::: DATA
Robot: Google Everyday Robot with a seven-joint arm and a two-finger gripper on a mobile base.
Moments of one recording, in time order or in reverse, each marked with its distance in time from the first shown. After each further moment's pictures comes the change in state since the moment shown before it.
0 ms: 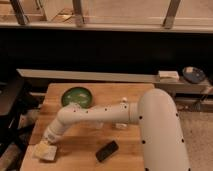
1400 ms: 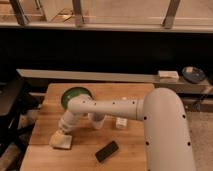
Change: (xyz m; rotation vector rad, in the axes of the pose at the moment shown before) arm 0.014 -0.064 -0.043 0.077 0.106 -0.025
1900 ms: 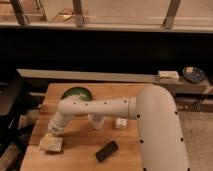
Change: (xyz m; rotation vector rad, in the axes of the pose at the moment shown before) arm -0.024 0.037 0.017 -0.029 -0.008 -0.061
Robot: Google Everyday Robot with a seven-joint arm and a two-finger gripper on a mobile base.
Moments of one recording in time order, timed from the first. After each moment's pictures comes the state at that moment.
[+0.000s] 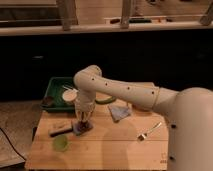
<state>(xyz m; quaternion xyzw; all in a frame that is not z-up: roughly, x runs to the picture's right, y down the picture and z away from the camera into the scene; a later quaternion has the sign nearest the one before) -0.118 0.154 0.736 -0.26 -0.37 -0.56 0.69</state>
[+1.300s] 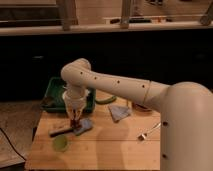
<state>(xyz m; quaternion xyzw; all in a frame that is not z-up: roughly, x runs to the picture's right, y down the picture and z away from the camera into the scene) -0.154 0.135 0.697 -0.26 -0.38 -0.59 0.66</state>
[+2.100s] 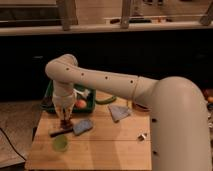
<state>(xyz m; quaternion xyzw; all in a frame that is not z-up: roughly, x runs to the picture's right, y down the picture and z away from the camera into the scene) -0.194 0.128 0.669 -0.25 -0.39 -0.64 0.62</state>
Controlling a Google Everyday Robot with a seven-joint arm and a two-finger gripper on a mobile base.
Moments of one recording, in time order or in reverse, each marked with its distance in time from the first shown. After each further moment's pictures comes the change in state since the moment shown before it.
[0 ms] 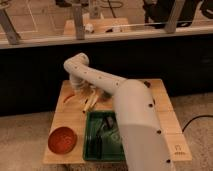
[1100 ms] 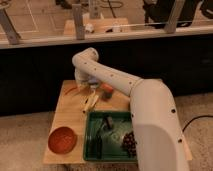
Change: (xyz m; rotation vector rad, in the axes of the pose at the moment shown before) arm 0.007 -0.010 -0.034 0.114 -0.057 0.051
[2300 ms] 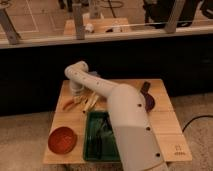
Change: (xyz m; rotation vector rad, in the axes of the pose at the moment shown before) arm -0.016 0.047 0.104 -0.241 0.008 -0.059
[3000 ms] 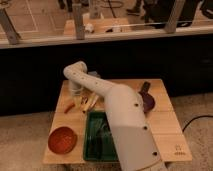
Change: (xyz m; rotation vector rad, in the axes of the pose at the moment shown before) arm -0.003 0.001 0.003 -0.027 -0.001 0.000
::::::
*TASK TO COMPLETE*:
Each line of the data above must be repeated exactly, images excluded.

*SOLUTION FOR THIS PROBLEM*:
Robot: Google Everyday Robot with a seven-joint arm and a two-finger gripper on a mobile base.
Moments of one recording, in time order or in reverse, each marked with its distance in time from the first shown. After each further moment's pictures comes the change in state since the moment shown before it.
0 ms: 
1400 ms: 
Change: (xyz m; rotation vector rad, in the axes of the pose at the moment shown before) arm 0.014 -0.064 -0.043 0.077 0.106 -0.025
1900 ms: 
Change: (xyz m; rotation vector rad, in the axes of the pose at the moment shown before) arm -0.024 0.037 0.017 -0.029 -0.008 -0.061
Robot: Google Everyday Robot with a seven-joint arm and a two-finger gripper on a mobile base.
Moments of one recording in time order, timed from the first. After each moment's pictures comes the state at that moment.
[+0.000s] 
<state>(xyz m; quaternion xyzw; all in a frame that is not z-up: roughly, x runs to the picture's right, y down the picture and z away from the camera into the scene; a later quaternion has the sign nearest the one before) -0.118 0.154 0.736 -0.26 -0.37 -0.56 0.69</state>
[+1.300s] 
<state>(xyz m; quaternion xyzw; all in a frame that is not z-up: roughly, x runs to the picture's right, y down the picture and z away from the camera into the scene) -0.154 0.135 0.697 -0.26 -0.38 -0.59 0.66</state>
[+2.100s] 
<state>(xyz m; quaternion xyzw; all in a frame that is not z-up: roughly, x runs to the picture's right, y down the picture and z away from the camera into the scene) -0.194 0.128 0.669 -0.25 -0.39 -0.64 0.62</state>
Controlling a Google Everyday Robot with a seven-joint arm and a two-finger gripper on a mobile base.
Moments of one recording, in time order or in reverse, each marked with its distance in time from the first shown. After each further moment's pictures comes the change in state since the moment shown before it.
[0 ms] 
[1100 ms] 
Change: (xyz m; rotation vector rad, in the axes of the pose at the moment shown before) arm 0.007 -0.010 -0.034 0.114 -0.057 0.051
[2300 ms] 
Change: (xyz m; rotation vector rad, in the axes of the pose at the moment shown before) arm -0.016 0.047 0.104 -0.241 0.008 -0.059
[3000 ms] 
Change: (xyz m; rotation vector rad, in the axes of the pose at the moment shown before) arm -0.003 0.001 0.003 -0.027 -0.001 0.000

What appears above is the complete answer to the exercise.